Nosotros hicimos lo mismo. Aunque nuestras tradiciones eran distintas, sabíamos que lo correcto era corresponderles con el mismo nivel de honor.

Cuando ambos entrenadores se reincorporaron, intercambiaron palabras en voz baja. Al cabo de unos segundos, el nuestro se volvió hacia nosotros con el ceño aún más fruncido.

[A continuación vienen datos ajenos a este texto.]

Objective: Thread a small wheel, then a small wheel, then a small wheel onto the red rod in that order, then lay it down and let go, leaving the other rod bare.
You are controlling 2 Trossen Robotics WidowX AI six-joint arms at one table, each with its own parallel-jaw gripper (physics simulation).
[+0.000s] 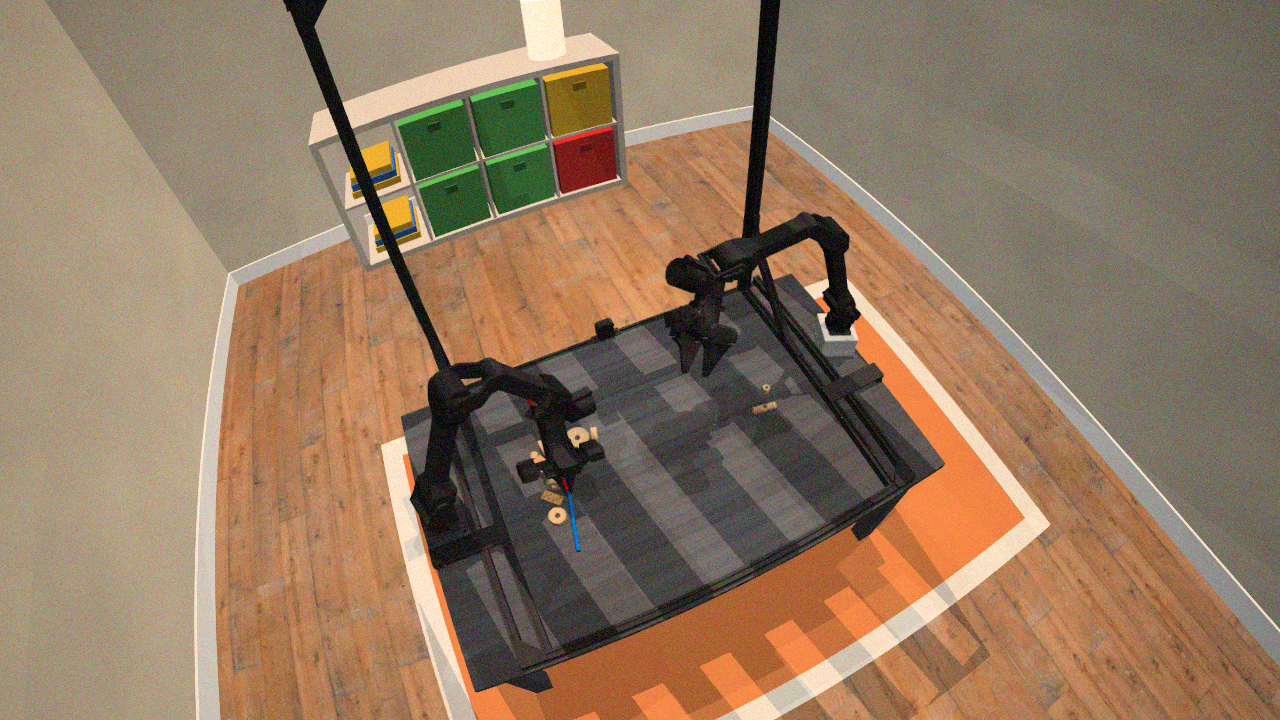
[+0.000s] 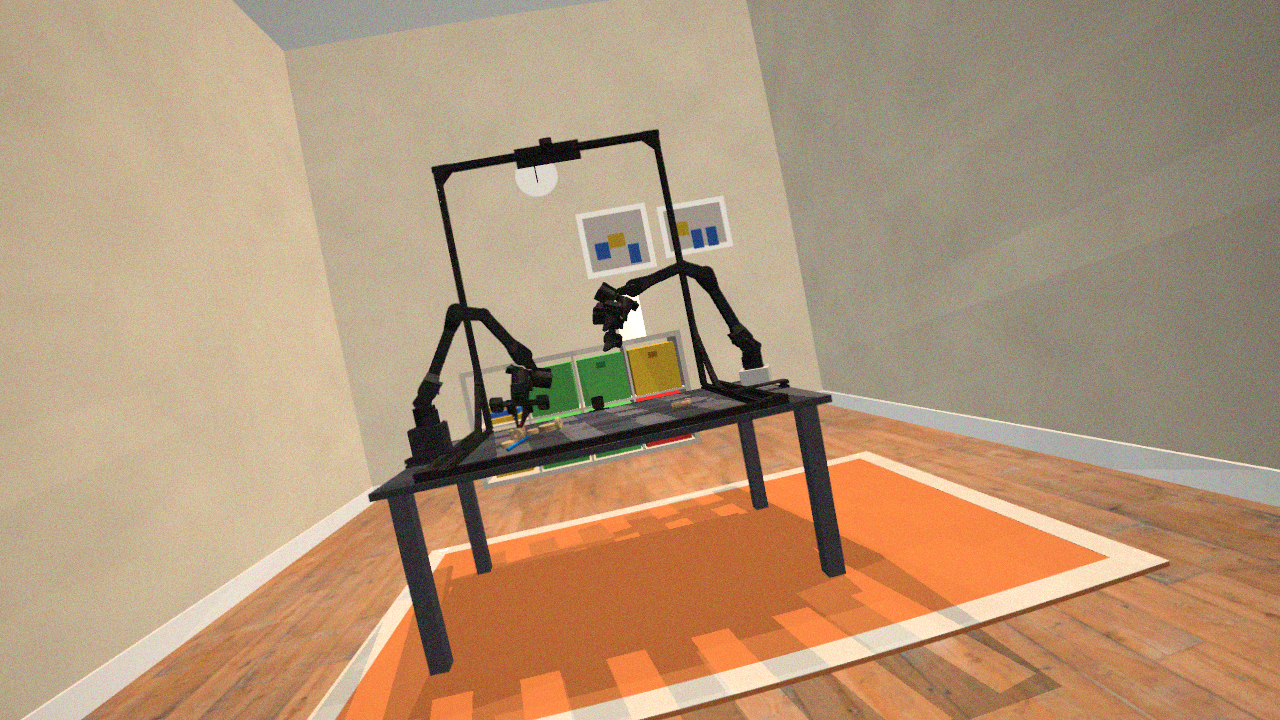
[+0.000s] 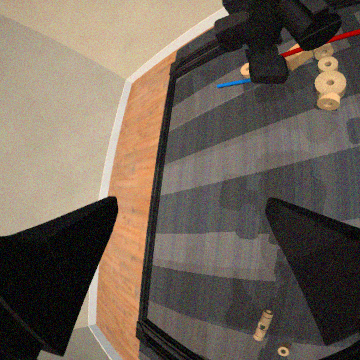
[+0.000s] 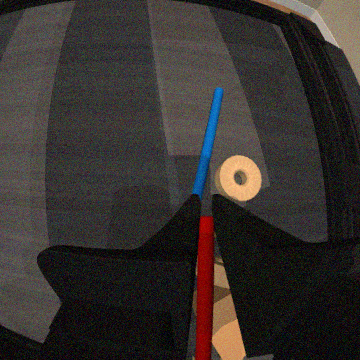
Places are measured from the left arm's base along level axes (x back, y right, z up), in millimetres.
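Where they show: left gripper, between the fingertips: [image 1: 694, 375] [image 2: 604, 341] [image 3: 193, 204]; right gripper, between the fingertips: [image 1: 568, 494] [image 2: 519, 427] [image 4: 204, 200]; left arm's base, origin of its link: [image 1: 837, 326] [image 2: 754, 367]; right arm's base, origin of its link: [image 1: 443, 521] [image 2: 427, 425].
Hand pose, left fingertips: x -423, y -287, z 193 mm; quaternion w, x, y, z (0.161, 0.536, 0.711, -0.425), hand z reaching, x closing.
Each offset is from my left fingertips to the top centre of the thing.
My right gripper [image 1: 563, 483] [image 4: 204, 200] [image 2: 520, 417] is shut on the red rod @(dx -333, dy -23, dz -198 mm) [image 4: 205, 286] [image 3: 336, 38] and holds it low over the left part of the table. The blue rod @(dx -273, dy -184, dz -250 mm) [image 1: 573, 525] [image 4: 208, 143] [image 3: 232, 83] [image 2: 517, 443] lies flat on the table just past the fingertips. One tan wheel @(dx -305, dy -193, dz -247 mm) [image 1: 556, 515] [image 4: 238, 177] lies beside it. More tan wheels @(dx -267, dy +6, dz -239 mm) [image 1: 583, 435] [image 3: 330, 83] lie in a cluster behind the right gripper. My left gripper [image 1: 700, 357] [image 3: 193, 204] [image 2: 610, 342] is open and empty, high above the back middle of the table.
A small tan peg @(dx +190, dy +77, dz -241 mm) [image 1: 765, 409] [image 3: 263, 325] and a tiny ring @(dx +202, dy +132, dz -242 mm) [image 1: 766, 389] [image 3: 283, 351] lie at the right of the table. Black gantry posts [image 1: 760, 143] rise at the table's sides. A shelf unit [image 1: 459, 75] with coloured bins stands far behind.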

-El partido se pospondrá media hora. El capitán de su equipo aún no llega... y mientras tanto, nuestro co-capitán se digna a aparecer -dijo con tono irónico. Todos asentimos, aunque por dentro, algo en mí comenzaba a revolverse.

Un nudo se formó en mi estómago sin razón aparente. Tragué saliva.

"¿Nail y Zimû...?"

Sacudí la cabeza. Estaba divagando. Pero desde que Nail me confesó que era gay, mis pensamientos habían empezado a jugar conmigo.

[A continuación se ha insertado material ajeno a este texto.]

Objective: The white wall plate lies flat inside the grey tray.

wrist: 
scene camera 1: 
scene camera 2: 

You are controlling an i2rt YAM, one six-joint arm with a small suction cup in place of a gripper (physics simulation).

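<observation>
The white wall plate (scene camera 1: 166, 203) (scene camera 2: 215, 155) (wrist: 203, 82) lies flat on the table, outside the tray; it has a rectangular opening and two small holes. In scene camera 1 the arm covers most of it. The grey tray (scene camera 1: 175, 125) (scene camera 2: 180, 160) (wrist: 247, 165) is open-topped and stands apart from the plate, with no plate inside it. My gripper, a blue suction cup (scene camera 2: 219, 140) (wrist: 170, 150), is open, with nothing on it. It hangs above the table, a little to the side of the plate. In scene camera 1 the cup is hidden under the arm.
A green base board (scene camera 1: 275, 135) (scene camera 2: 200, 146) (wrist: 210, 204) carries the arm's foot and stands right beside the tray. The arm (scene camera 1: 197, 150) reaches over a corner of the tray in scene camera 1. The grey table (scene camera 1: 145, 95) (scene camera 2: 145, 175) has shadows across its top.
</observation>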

"¿Será por eso que rechazó a José ayer?"

La idea se anidó en mi mente como una espina que no podía arrancar.

Y entonces, justo cuando la calma parecía reestablecerse, todo se quebró.

Nail apareció en mi campo de visión.

Corriendo. Junto a Zimû.

Reían.

Había una complicidad tan natural, tan fluida entre ellos, que me desconcertó. Se veían unidos, demasiado unidos. Como si compartieran un secreto que el resto del mundo jamás entendería.

Mi corazón dio un vuelco, y no fue precisamente agradable.

-Lamento la demora, entrenador -dijo Nail al llegar a nuestro lado de la cancha. Su voz sonaba alegre, tranquila, como si no notara el caos que había dejado a su paso.

Zimû se detuvo en el lado opuesto, con su equipo. Hizo una reverencia rápida de disculpa a su entrenador, quien solo asintió.